Low-cost airline Norwegian.com is looking on good financial shape going into 2019 thanks to a deal agreed with Rolls-Royce.
In a year end statement the airline said it had reached a deal with the Derby based engine manufacturer which “will have a positive effect from the first quarter of 2019.” but the terms of the agreement are confidential.
As a result of Dreamliners being grounded Norwegian was forced to charter aircraft from third parties to cover its scheduled commitments.
The deal with Rolls-Royce is another part of its plan to reduce costs and create significant savings throughout its operation. The plan, called #Focus2019, aims to save NOK 2 billion in total (£1.8 billion). Norwegian says it has already identified significant areas of savings from its operation.

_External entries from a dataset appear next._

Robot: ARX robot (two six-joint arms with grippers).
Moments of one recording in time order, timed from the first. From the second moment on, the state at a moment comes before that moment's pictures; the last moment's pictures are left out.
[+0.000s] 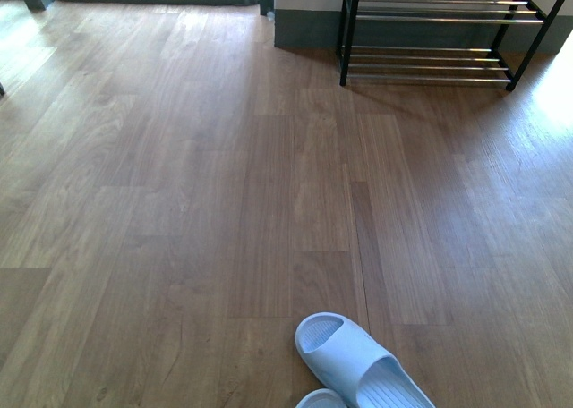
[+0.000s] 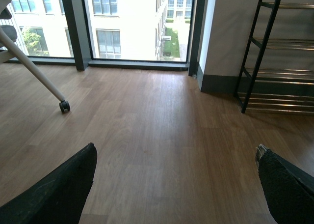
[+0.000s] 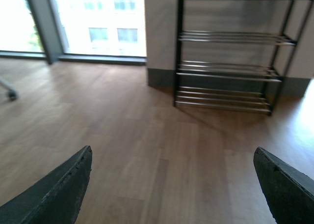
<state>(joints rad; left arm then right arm) 0.00 0.02 0.01 0.00 0.00 0.00 -0.01 0.01 0.02 0.00 -0.05 0.00</state>
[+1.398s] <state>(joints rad) 0.00 0.02 0.01 0.00 0.00 0.00 0.05 2.79 0.85 0.95 -0.13 -0.59</state>
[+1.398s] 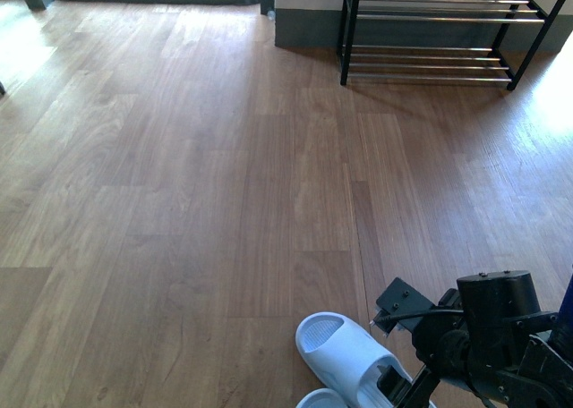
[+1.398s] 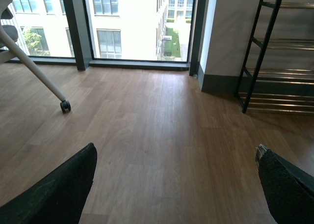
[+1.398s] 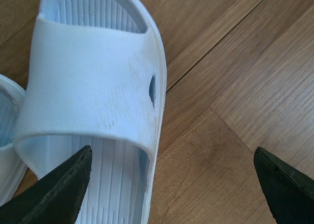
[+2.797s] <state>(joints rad) 0.00 0.02 0.01 0.00 0.00 0.00 -0.11 2.95 1.05 0.97 -0.01 -0.39</state>
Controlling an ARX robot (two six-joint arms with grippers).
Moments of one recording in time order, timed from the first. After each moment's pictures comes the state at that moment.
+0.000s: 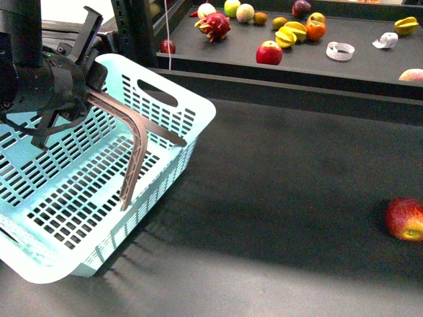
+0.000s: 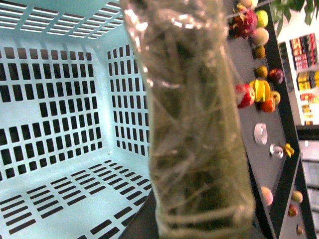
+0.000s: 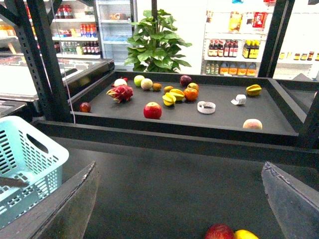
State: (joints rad) left arm -0.21 2.03 0.92 0.61 -0.18 -1.09; right arm 0.00 0.00 0.01 0.00 0.00 0.00
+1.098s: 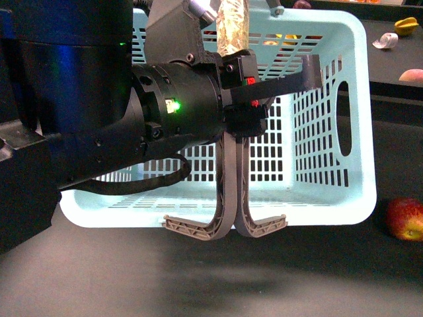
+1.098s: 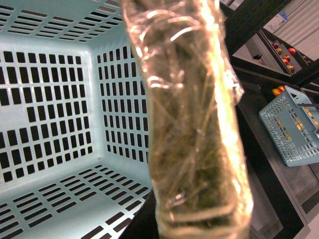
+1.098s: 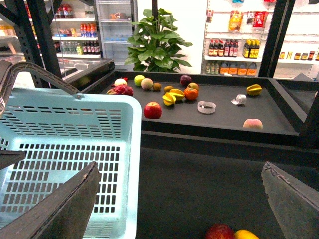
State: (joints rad) left arm -0.57 1.90 0.71 0.96 0.21 -0.45; right arm 0.00 0.00 0.01 0.00 -0.01 0.00
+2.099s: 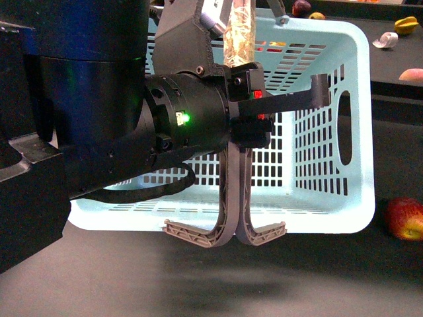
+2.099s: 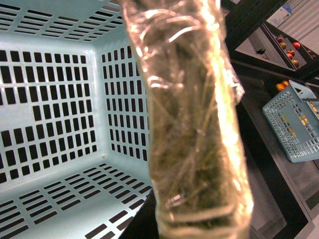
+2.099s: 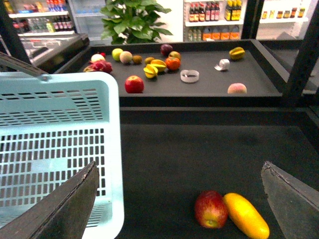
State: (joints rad) left arm -0.58 1.90 0.72 0.94 0.19 -0.44; right arm -0.09 0.26 0.02 0.10 0.01 0.05
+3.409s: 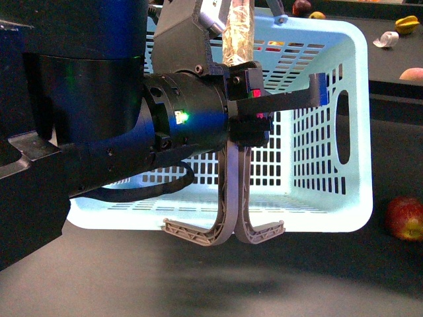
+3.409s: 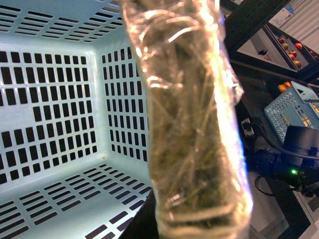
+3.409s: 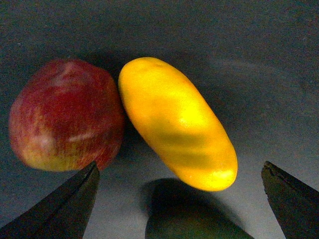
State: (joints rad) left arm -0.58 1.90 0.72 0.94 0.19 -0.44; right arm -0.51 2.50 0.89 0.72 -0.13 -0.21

It has secured the financing for all aircraft deliveries in the first half of 2019 and by refinancing assets which has had a positive liquidity effect of NOK 275 million (£248 million) to close the year out.

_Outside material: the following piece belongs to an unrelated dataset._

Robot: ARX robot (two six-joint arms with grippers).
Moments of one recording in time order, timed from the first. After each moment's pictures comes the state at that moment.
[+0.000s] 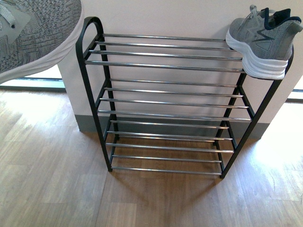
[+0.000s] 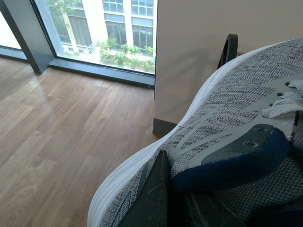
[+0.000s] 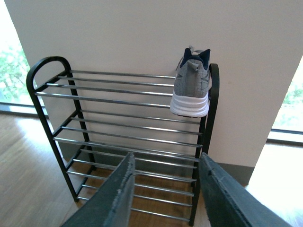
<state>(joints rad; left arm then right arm) -0.34 0.87 0.41 0.18 -0.50 -0.19 0.00 0.01 0.02 0.00 0.00 0.00</state>
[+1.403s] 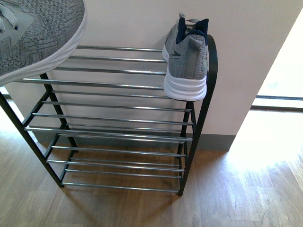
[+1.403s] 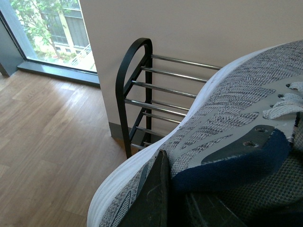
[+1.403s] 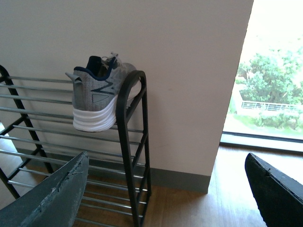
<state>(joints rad) -0.34 0.87 0.41 0.18 -0.49 -0.19 0.00 0.00 0.02 0.00 0.00 0.00</state>
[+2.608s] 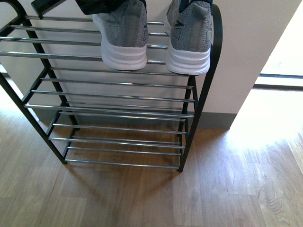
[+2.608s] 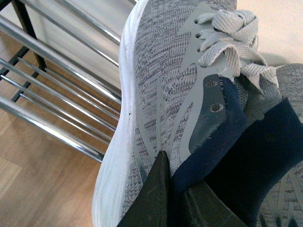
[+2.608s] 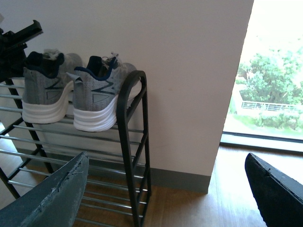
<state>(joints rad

Norwegian goes on to say that is in in discussions about joint venture ownership of its fleet and those discussions are continuing with “full force”.

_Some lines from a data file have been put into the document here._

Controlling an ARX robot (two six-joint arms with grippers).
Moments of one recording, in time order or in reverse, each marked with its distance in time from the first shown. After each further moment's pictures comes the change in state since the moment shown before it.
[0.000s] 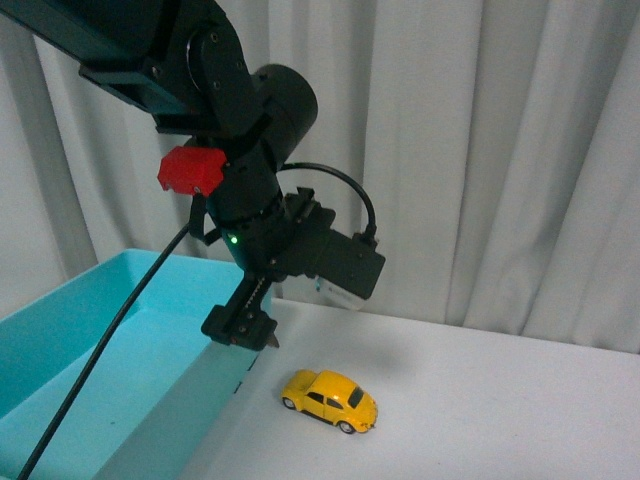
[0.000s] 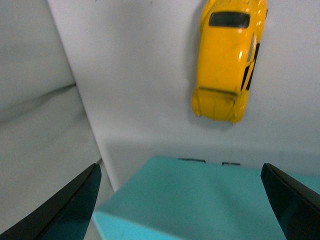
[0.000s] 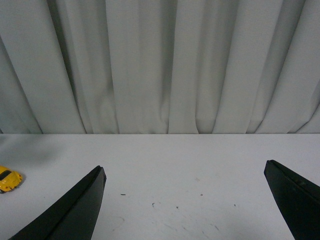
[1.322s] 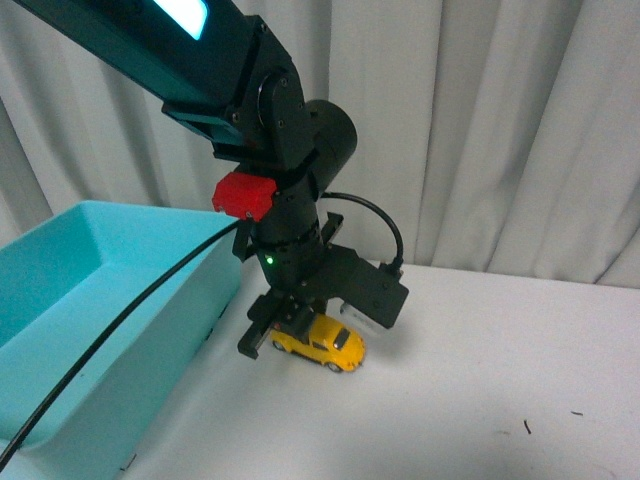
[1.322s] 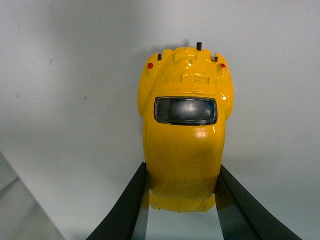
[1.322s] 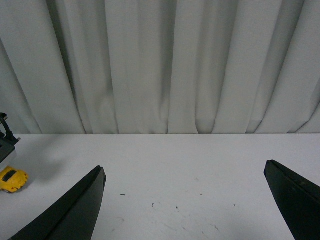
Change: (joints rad) left arm -0.111 0.237 0.132 -0.067 0.018 0.016; right arm 0.000 0.000 0.000 0.000 0.000 0.000
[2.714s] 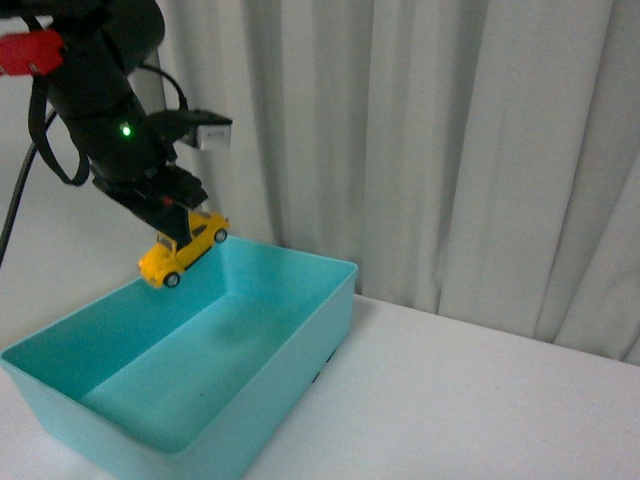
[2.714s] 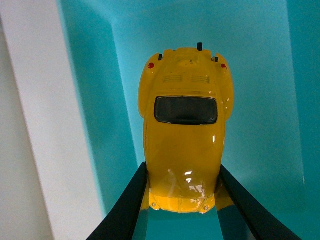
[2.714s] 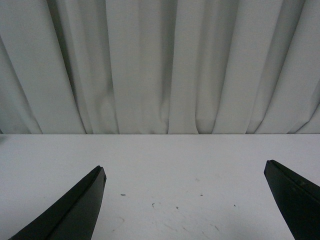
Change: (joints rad) left arm 0.586 -0.498 -0.212 -0.116 0.029 -1.077; right arm 0.000 0.000 0.000 0.000 0.000 0.000
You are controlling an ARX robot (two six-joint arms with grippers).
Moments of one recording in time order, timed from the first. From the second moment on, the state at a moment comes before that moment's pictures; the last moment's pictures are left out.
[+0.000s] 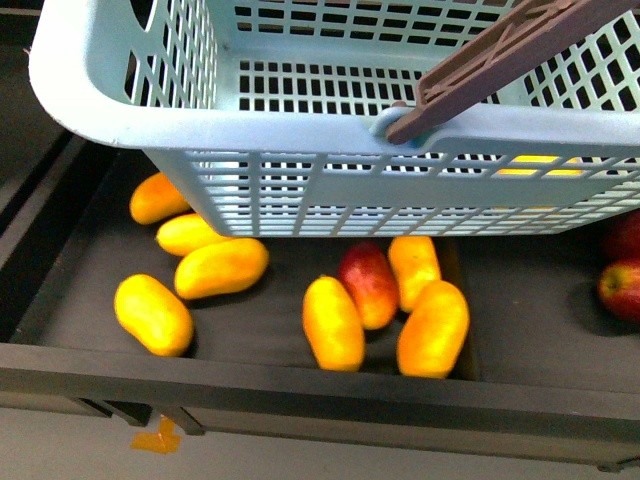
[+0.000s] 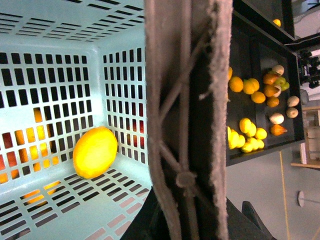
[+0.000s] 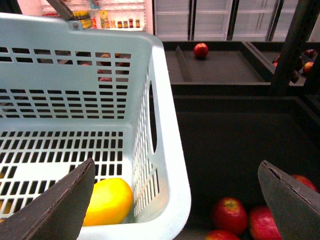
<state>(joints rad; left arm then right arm) -0.67 1.91 1.83 -0.54 0.21 -0.79 0.00 0.80 0.11 0.69 0.00 0.00</state>
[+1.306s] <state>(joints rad) -0.65 1.91 1.83 -0.54 0.19 -0.78 -0.03 0.89 0.27 0.27 0.27 0.16</state>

Norwegians cost saving measures come at a time when incredible pressures are being put on the airline industry with lower fares and higher costs. These conditions have already seen off low-cost rivals Primera Air in 2018 as well as several other airlines around the globe.
Norwegian has been aggressively growing over the last 12 months leading some to speculate its sustainability but it has proved them wrong at every turn. The airline recived significant interest from British Airways parent company International Airlines Group (IAG) but their takeover offer was rejcted, twice.
The airline has shaken up the long-haul air travel in particular by directly competing with legacy carriers and offering ultra-low fares on routes to North America, South America and Asia from London Gatwick (LGW/EGKK).